How Many Babies Are Born With Thalassemia?
According to WHO, about hundred thousand babies are born with thalassemia every year worldwide! In them, 56000 babies suffer from major thalassemia; out of which 30000 babies need a regular transfusion and nearly 55500 babies die soon after birth due to alpha thalassemia major. About 12% of the babies born each year have beta thalassemia that needs an actual blood transfusion. 40% of them need iron chelation therapy. 3000 out of them die in their teenage or early 20s due to iron overload.
Thalassemia occurs in 4.4 of 10,000 live births worldwide. This means 4 babies out of 10000 babies born daily in the world have thalassemia. Variations of alpha and beta thalassemia are seen in 5% of the world’s population. Unknowingly, few people are a carrier of the disease. This accounts for nearly 1.7% of the global population which has been resulted from a mutation in the genes. This condition is also known as thalassemia trait.2
Thalassemia is a genetic disease which runs in families. The parents are either carrier of the defective genes or patients of thalassemia. The severity or carrier state of the disease depends upon the number of mutated genes transferred to the baby from his parents. If both the parents are a carrier of thalassemia, then there is
- 25% chances that child born will have the disease.
- 50% chances that the child born will be a carrier of the disease
- 25% chances that the child born will neither have the disease nor will be a carrier of the disease.
If one parent is carrier alpha thalassemia and another one is a carrier of beta thalassemia, then the child born will not have any of the traits. In such condition, there are very less chances their child will have beta thalassemia. If one of the parents is suffering from thalassemia and other is a carrier, then there is a possibility that their child will have the disease too.3
Thalassemia is an autosomal recessive disease characterized by a low production of healthy blood cells and hemoglobin in the body. Hemoglobin is a protein found in the red blood cells which carry oxygen from lungs to different parts of the body. It results in anemia in the body which is caused due to lack of healthy red blood cells in the body.

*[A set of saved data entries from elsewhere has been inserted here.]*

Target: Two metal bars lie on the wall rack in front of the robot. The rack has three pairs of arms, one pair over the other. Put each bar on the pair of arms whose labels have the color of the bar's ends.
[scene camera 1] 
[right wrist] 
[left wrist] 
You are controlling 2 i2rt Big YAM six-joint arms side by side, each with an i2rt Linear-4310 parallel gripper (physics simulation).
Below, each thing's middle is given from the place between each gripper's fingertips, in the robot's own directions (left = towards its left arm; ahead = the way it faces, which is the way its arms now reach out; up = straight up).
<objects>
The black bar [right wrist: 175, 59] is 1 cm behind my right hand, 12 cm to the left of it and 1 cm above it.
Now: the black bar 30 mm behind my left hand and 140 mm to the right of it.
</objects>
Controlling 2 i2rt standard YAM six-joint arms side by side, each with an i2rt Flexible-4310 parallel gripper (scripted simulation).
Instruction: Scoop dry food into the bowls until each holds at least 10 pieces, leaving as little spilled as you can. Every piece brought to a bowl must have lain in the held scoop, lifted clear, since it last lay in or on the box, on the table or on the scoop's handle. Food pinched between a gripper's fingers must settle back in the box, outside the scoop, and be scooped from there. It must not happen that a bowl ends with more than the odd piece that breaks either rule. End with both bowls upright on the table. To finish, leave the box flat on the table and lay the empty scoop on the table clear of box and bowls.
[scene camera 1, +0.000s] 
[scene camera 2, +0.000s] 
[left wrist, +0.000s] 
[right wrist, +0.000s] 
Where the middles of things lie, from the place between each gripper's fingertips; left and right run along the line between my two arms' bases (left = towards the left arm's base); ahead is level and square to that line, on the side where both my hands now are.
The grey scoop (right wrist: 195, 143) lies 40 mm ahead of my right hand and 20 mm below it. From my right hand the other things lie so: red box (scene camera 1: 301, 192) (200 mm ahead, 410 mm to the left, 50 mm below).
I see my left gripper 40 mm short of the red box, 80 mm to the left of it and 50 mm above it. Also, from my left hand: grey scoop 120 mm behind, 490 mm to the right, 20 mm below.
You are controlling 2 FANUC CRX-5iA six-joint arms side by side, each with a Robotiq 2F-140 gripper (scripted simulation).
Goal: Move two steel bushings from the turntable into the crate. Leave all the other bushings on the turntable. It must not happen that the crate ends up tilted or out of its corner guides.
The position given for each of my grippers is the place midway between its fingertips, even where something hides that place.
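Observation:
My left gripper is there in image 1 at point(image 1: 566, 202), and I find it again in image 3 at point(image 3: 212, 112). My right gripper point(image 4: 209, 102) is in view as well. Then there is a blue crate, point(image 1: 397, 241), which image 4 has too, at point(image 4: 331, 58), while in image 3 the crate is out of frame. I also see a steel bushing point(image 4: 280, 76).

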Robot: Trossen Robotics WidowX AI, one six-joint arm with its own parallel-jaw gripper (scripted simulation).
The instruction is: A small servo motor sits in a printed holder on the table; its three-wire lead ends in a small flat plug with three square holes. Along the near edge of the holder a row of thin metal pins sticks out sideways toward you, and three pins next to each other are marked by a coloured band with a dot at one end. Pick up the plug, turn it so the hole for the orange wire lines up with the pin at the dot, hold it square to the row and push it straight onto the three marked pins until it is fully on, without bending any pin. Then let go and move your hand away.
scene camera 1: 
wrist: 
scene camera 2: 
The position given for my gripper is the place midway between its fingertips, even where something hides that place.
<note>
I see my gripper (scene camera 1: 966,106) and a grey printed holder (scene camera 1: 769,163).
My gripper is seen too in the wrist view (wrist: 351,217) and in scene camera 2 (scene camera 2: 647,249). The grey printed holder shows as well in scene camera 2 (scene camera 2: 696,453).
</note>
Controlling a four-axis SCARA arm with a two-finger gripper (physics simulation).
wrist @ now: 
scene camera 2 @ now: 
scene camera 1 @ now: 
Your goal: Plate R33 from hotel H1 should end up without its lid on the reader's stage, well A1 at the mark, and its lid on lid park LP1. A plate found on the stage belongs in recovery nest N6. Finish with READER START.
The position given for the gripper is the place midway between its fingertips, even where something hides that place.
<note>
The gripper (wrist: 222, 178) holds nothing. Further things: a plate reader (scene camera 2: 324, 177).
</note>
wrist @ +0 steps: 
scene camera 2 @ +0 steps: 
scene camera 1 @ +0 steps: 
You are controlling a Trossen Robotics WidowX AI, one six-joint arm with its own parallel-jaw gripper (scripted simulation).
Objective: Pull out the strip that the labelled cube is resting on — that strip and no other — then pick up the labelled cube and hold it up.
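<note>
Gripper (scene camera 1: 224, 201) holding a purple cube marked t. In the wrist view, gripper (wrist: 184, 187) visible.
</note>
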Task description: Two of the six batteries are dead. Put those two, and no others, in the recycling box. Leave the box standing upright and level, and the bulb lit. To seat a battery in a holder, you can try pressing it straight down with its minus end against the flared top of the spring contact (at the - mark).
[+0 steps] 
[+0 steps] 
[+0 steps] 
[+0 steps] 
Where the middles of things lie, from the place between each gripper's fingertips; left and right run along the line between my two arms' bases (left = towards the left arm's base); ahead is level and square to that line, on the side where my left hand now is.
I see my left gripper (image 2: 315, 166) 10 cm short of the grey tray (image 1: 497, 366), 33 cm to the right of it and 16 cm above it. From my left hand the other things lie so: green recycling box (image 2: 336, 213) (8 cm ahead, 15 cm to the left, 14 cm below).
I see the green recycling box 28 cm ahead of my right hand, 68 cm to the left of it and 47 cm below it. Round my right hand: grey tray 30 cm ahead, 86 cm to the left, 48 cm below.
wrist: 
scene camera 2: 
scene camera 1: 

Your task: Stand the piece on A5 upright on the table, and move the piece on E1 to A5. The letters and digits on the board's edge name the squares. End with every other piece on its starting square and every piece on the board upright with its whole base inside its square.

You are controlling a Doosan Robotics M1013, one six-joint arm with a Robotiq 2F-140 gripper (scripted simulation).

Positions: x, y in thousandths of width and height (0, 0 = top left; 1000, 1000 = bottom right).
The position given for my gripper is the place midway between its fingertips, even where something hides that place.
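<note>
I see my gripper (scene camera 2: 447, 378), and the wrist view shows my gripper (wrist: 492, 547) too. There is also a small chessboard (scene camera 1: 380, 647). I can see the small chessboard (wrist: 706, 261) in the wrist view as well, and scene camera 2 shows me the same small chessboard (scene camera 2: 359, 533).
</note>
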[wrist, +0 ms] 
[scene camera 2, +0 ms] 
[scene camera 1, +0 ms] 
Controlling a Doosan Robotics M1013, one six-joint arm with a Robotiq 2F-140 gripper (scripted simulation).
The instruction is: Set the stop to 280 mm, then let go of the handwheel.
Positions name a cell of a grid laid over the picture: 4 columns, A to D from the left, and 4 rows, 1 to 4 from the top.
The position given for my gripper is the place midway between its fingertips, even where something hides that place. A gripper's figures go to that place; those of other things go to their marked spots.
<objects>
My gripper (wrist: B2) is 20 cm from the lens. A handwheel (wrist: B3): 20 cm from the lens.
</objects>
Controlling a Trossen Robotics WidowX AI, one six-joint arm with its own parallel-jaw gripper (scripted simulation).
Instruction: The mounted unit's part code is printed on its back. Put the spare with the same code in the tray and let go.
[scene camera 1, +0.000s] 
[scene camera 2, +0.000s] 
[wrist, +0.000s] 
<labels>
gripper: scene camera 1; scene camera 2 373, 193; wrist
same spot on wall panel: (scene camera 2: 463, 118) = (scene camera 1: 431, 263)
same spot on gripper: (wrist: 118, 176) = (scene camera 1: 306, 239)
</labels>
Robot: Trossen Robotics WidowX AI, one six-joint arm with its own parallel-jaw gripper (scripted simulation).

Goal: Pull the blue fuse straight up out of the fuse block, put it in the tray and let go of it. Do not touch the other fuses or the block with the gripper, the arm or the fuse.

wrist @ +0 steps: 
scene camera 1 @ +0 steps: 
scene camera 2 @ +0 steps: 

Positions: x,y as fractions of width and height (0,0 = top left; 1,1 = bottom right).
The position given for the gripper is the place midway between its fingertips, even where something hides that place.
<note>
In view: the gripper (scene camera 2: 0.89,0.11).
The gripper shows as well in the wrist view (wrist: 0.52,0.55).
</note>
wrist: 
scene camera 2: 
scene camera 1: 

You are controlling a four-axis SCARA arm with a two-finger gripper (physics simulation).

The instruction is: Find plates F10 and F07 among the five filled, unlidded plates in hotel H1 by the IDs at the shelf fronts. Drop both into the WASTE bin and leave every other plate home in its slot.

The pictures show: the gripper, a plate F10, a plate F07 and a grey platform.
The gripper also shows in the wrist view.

It affects both the sexes equally. It is of two types, alpha and beta thalassemia based on the affection of protein alpha or beta globin.4
Thalassemia is inherited from parents who carry mutated genes in them. These genes code instruction for the production of red blood cells and hemoglobin in the body. The symptoms of thalassemia do not appear soon after birth. It appears within the first two years of the baby. The babies born with thalassemia have following problems-
- Tired and exhausted always
- Inability to feed properly
- Pale or yellow skin
- Deformities in the bones of the face
- Delayed growth
- Dark urine5
Thalassemia is an autosomal recessive disease inherited from the parents. It is characterized by low production of hemoglobin and red blood cells. About one hundred thousand babies are born with thalassemia every year. Its symptoms develop in the babies within first two years of their life.